Especially, operational real-time processing is a fight against time. Huge volumes of data have to be processed in the structured schedule. Under these circumstances, processing schemes are often evaluated based on cost / performance basis. Operational processing schedules do not permit adoption of sophisticated schemes that may be used in academic research. Reducing the degrees of freedom in the processing while maintaining the total effects as high as possible is an important key. Therefore, sufficient knowledge of observation error and background error characteristics is necessary. Collaborations with satellite/data processing centers should be encouraged on a routine basis.
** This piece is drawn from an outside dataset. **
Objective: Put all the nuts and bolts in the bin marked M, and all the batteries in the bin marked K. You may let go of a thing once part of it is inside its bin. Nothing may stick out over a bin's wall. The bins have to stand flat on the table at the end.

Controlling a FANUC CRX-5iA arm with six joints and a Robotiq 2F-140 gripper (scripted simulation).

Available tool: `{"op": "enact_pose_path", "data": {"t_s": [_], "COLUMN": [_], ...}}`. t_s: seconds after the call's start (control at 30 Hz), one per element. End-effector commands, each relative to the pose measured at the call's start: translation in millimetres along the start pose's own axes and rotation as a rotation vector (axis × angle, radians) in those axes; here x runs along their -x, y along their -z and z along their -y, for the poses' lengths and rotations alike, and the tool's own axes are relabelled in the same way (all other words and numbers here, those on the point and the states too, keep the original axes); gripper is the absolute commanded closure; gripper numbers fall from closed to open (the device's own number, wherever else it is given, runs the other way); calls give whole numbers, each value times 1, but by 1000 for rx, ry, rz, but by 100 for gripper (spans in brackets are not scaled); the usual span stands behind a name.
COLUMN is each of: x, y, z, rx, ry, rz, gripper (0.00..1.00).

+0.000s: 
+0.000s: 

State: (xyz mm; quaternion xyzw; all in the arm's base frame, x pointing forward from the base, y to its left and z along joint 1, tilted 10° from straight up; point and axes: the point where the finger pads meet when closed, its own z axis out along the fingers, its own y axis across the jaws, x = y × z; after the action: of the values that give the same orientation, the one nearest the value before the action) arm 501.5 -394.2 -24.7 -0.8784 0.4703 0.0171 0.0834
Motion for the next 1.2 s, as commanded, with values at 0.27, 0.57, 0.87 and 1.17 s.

b) Statistical monitoring of observational data
The various types of errors in observational data include measurement error, bias (calibration) error, conversion error, transmission error, etc. In addition, an error may be caused by observational representativeness. Quantitative knowledge of various types of errors is achieved by statistical monitoring. Whereas developments of NWP model and data assimilation schemes tend to be given highest importance, unspectacular work such as quality control monitoring should be more emphasized that may also improve NWP performance.
Procedures for statistical monitoring or scheme regulation are usually hard to get published. These kinds of information should be exchanged more openly. However, it seems to be difficult to achieve the communication level given the absence of a strong sense of obligation to share such information.
d) Management of huge volumes of data
Rapid increases in the satellite data volume is also a severe problem in the operational processing. The more you process raw data, the larger the data volume tends to be. This data volume problem was not large when only conventional observations were used. Now, JMA is planning to actively promote utilization of raw satellite data. Thus, the data volume is expected to be ten times or more relative to the present level. Therefore, how to manage huge volumes of data with limited operational resources will be a great factor in the design of NWP systems. There are many stages and phases in data processing: quality monitoring and controls, data assimilation, validation of model outputs, and so on. You have to have a clear concept of satellite data utilization and storage management from the long-time point of view.
0.2.6 JMA's future plans of satellite data utilization
JMA is addressing major topics on the NWP developments in the next computer system starting in 2006. Some of the important factors on satellite data utilization that relate closely to the NWP performance are given here.
Based upon the above arguments, JMA will promote comprehensive developments for the effective utilization of satellite observations.